Choosing The Right Visual Graph
Last updated
Last updated
Since it's not always easy to decide how to best tell the story behind your data, we've broken the chart types into three broad categories to help with this.
Trends - A trend is defined as a pattern of change.
sns.lineplot
- Line charts are best to show trends over a period of time, and multiple lines can be used to show trends in more than one group.
Relationship - There are many different chart types that you can use to understand relationships between variables in your data.
sns.barplot
- Bar charts are useful for comparing quantities corresponding to different groups.
sns.heatmap
- Heatmaps can be used to find color-coded patterns in tables of numbers. This is great for visualizing correlations.
sns.scatterplot
- Scatter plots show the relationship between two continuous variables; if color-coded, we can also show the relationship with a third categorical variable.
sns.regplot
- Including a regression line in the scatter plot makes it easier to see any linear relationship between two variables.
sns.lmplot
- This command is useful for drawing multiple regression lines, if the scatter plot contains multiple, color-coded groups.
sns.swarmplot
- Categorical scatter plots show the relationship between a continuous variable and a categorical variable.

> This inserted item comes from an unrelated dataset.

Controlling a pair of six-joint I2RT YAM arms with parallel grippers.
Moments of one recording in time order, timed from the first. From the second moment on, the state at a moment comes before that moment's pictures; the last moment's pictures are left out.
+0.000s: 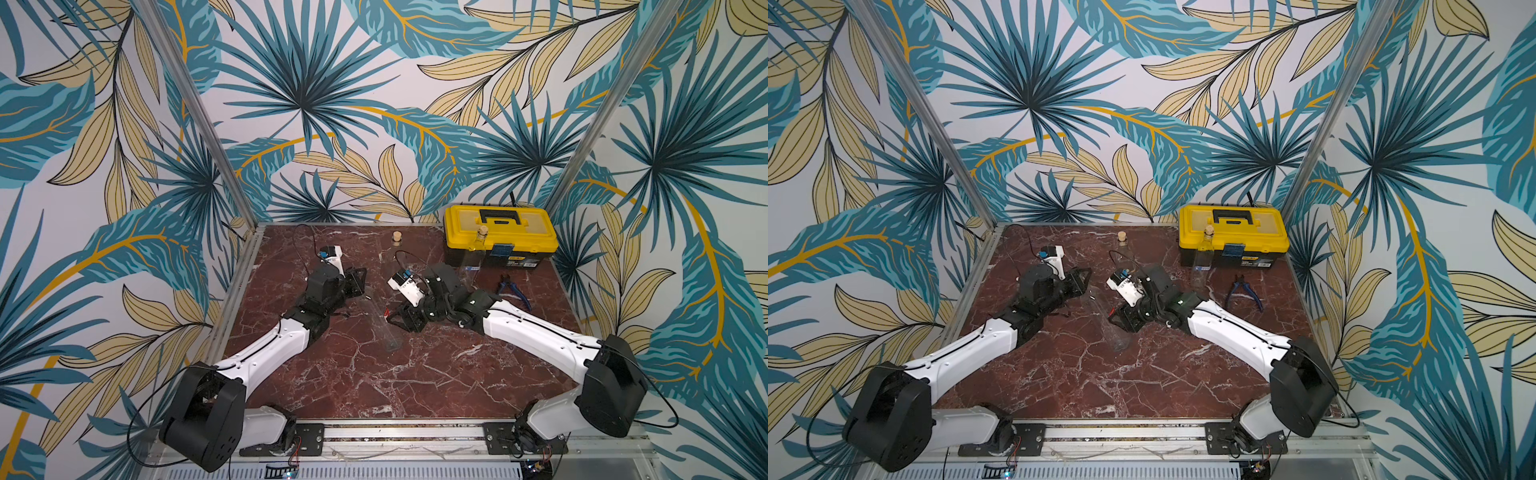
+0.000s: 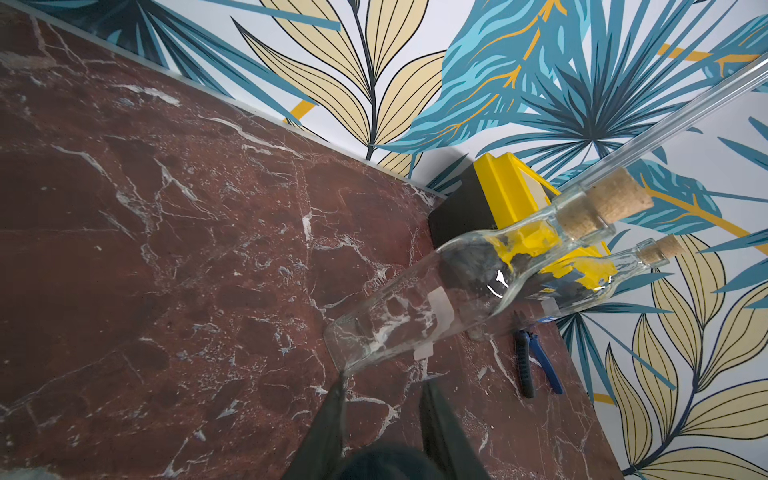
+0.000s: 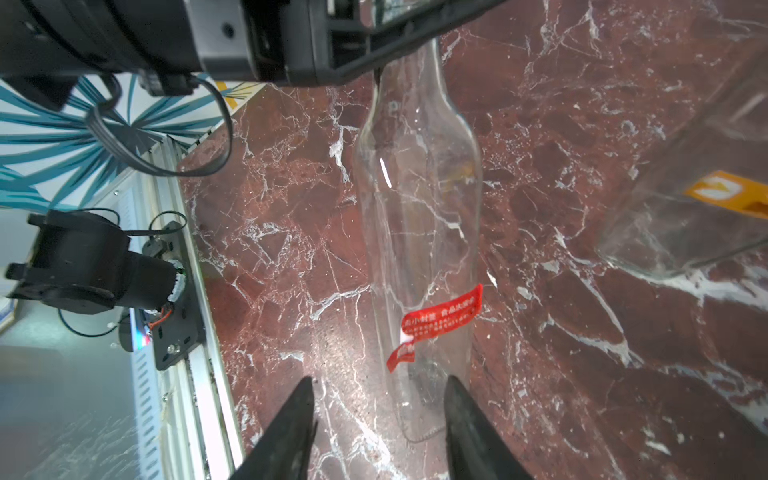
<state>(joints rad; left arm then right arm) -0.42 1.30 0.75 0.21 0.05 -0.69 0.72 1.51 1.11 -0.36 -0.39 0.06</state>
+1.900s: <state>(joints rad) -0.43 1.30 0.78 0.14 0.00 -0.73 0.74 1.64 1.17 -0.39 -0.31 0.08</state>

Distribution - We visualize distributions to show the possible values that we can expect to see in a variable, along with how likely they are.
sns.distplot
- Histograms show the distribution of a single numerical variable.
sns.kdeplot
- KDE plots (or 2D KDE plots) show an estimated, smooth distribution of a single numerical variable (or two numerical variables).
sns.jointplot
- This command is useful for simultaneously displaying a 2D KDE plot with the corresponding KDE plots for each individual variable.